When you want to copy large files between two machines, combining nc (netcat) and pigz (parallel gzip) is a simple and efficient choice. However, if you want to distribute these files to multiple machines at the same time, how can this problem be solved? In Tumblr, this is quite a common requirement, for example, when we want to quickly add several MySQL Slave servers at the same time.
You can copy data from the source machine to the target machine one by one, but the time is often doubled. Alternatively, you can copy data from the source machine to multiple target machines at the same time. However, due to factors such as the bandwidth of the source machine, the speed is not necessarily fast.

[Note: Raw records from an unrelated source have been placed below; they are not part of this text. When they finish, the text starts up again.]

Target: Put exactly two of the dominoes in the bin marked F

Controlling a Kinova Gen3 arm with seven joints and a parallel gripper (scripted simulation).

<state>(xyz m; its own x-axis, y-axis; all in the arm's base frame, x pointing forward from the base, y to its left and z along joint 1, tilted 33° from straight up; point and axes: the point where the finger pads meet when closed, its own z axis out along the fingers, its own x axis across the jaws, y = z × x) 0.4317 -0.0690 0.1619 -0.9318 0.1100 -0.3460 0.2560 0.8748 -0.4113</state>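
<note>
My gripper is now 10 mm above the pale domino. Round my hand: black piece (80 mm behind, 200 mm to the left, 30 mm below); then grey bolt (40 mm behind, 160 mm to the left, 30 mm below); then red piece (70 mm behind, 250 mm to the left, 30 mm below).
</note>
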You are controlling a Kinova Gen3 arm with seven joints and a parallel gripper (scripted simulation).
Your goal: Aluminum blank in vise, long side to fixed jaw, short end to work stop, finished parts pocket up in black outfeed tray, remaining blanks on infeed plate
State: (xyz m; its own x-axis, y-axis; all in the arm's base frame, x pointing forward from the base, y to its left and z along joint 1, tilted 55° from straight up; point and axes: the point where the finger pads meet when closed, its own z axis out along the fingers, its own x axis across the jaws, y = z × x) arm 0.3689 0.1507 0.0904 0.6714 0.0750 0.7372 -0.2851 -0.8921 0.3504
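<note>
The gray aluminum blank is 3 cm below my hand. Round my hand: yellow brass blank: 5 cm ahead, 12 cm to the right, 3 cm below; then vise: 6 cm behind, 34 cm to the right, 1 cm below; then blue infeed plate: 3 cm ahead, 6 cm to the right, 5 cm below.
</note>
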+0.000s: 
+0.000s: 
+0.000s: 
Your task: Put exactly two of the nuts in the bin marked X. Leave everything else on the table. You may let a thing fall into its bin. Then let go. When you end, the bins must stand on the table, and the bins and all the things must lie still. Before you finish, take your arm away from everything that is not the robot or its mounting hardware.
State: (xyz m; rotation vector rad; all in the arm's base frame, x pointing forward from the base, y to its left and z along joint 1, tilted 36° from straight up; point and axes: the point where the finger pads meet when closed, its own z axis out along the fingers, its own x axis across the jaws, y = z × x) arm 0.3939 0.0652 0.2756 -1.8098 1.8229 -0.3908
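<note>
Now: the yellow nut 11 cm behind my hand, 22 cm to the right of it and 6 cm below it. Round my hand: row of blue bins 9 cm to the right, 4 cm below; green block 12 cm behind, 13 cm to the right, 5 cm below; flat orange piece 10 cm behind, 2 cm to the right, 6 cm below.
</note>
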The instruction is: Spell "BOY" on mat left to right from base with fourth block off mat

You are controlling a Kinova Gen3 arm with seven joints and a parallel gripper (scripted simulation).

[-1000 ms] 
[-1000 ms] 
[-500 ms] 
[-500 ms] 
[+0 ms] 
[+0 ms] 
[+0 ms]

Fortunately, you can do better with some UNIX tools. The combination of tee and FIFO can form a fast file distribution chain: Each machine in the distribution chain stores files and distributes them to the next link.
First, select a target machine as the last part of the distribution chain. On this machine, you only need to use nc listening (assuming the port is 1234), and then decompress it by pigz through the pipeline, the pipeline is used to submit the data to tar for decomposition.
- Nc-l 1234 | pigz-d | tar xvf-
Then, go up from the end of the distribution chain and set other target machines. It also needs to be monitored, decompressed, and decomposed, however, before decompression, we use the tee command to output the data to the named pipe (FIFO). Another shell pipe will distribute the unzipped data to the next link of the distribution chain at the same time:
- Mkfifo myfifo
- Nc hostname_of_next_box 1234 nc-l 1234 | tee myfifo | pigz-d | tar xvf-
Finally, start the distribution chain on the source machine to transfer data to the distribution chain:
- Tar cv some_files | pigz | nc hostname_of_first_box 1234
In my tests, each machine in the distribution chain may lose 3%-10% of the performance (compared to 1-to-1 copy ), however, the efficiency is significantly improved by copying one machine one by one or distributing it to multiple machines at the same time.